### Problem details
Please reproduce the listing in its entirety, exactly as written, but without images.

### Exercise data
#####

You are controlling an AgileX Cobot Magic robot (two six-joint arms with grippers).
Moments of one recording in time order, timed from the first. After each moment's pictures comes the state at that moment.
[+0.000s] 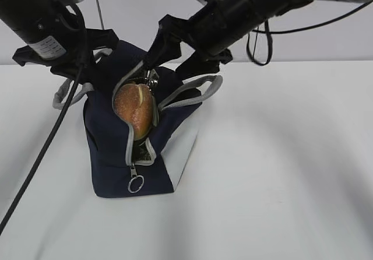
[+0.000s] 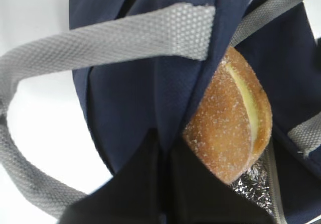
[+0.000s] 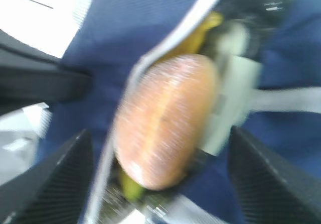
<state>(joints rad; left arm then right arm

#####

### Solution to this problem
You are controlling an AgileX Cobot Magic robot (two six-joint arms with grippers).
Moments of one recording in time order, timed from the first. After each moment's pictures comes the state at that moment.
[+0.000s] 
[+0.000s] 
[+0.000s] 
<state>(joints rad; left arm then right arm

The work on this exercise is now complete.